Where do earthquakes occur?

• 95 % occur on plate boundaries
  • Divergent boundaries - mid-ocean ridges, shallow earthquakes (down to about 20 km ), normal faulting, tensional forces
  • Convergent boundaries - shallow, medium, and deep earthquakes (depths to about 700 km). Compressional forces, reverse and thrust faulting. Locations (foci) of subduction zone earthquakes outline the subducting plate (Benioff zone)
  • Transform boundaries - shallow earthquakes, shear forces, strike slip faulting
• 5 % occur at places not on plate boundaries
  • Hotspots (or intra plate volcanoes), such as Hawaii. Earthquakes associated with magma ascent and volcano formation.
  • Other places - ancient plate boundaries?
    • Example of New Madrid, Missouri: In 1811 and 1812 two very destructive (magnitude 8 or so) earthquakes hit the middle of the North American, very far from any plate boundary. The area continues to be seismically active today

     

  • Destructive effects of earthquakes

  • • Primary effects - Ground motion - intensity and duration of ground shaking and fault rupture - falling buildings
      • Soil type - bedrock versus land fill
      • Building design - building codes, reinforced/unreinforced

      Secondary effects

    • Tsunamis
    • Fire
    • Liquifaction, avalanches & landslide

Earthquake Hazard Maps - maps showing estimated probability of high ground shaking. Areas with the highest probability include western U.S. (plate boundary), Central U.S. near St. Louis (because of 1811, 1812 earthquakes), South Carolina (magnitude 7+ earthquake there in 1866).

Earthquake Hazard and Earthquake Risk

• Seismic hazard - probability of ground shaking exceeding some level (like 1 g) within some time period (like 50 years) at each location
• Seismic Risk - combination of Seismic Hazard with Population Expopsure and Infrastructure Vulnerability. Seismic hazard in Alaska and California is about the same, but Seismic Risk is Alaska is much less because of very low population
• Can't do anything about seismic hazard (except understand it and be aware of it)
• Can do something about Seismic Risk
  • Understand hazard
  • Land use regulations - don't build in dangerous areas
  • Building Codes
  • Emergency reponse
  • Real Time earthquake warnings (?)

Earthquake prediction and hazard

• A good prediction must specify location, magnitude, and time of the impending earthquake (no predictions yet reliably do all three).
• A prediction method must also be able to be understood and used by people other than just the originator (transferability).
• Approaches attempted have been
  • Microearthquakes (precursors or foreshocks)
  • Changes in elevation/tilt ( ground deformation)
  • Changing rock properties (seismic velocity, electrical resistivity, porosity,…) (all likely affected by opening/closing of small cracks in rock around faults)
• Water in wells - water levels, radon gas in wells
• Animal behavior - fails the 'transferability' test

Long Term Forecasts

• Paleoseismology - prehistorical record from earthquake trenching enabling estimating the recurrence interval over a longer time period - used along the San Andreas Fault
• Seismic gap theory ( short segments of active faults may show a time period with a lack of activity suggesting a higher likelihood of an earthquake occurring there)
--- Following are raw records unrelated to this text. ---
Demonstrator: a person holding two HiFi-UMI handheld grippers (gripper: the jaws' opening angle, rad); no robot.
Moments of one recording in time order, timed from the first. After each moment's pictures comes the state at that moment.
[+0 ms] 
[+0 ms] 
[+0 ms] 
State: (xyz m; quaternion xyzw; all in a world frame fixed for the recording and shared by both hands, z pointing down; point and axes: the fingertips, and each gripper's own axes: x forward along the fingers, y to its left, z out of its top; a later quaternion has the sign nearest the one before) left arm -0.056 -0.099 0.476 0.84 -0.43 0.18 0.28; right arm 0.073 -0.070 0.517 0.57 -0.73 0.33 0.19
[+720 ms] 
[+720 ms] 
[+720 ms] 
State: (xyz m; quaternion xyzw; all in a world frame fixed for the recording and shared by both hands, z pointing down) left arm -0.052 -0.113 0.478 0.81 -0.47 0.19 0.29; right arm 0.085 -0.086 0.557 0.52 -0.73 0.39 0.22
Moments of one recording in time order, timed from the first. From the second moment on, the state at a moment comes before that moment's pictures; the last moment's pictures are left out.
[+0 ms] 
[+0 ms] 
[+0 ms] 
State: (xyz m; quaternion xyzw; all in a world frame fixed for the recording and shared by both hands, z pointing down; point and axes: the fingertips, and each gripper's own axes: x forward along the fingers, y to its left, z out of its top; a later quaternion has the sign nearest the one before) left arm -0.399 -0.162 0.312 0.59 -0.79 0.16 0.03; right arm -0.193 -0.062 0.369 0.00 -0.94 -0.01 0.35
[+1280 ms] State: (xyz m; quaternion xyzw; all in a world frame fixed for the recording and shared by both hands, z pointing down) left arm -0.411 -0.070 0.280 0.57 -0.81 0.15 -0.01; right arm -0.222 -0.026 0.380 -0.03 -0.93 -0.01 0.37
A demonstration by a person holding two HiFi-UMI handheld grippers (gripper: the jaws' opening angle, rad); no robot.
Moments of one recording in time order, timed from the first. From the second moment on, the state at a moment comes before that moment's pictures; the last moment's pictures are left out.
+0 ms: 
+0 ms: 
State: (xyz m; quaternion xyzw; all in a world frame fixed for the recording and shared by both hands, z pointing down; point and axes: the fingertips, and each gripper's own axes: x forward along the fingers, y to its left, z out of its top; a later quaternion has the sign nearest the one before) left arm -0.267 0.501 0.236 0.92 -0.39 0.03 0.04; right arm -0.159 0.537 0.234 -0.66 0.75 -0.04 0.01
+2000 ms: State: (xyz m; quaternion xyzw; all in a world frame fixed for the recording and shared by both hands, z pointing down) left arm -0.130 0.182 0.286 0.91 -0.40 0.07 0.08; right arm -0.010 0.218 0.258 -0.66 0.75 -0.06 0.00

Intermediate Term Forcasts - Monitoring building of stress on faults might enable prediction on time scale of months (not yet proven)

Very short term earthquake warning - put seismographs very near known faults. Sensors could give 30 seconds or so of warning to major cities.

Earthquake Hazard in Arizona. There are 3 general areas in Arizona where earthquake hazard is modest (but in nearly all of Arizona the hazard is much less than in California)

• Earthquakes along San Andreas Fault in Southern California. Southwest corner of the state and city of Yuma have hazard from these earthquakes
• Northwest corner - from Flagstaff across Grand Canyon to Utah. Many small earthquakes, a few as big as magnitude 6. Caused by tectonic uplift?
• Southeast corner - a few small earthquakes, but in 1887 a magnitude 7 earthquake occurred just across the border in Mexico. It is not a plate boundary, the cause is not well understood.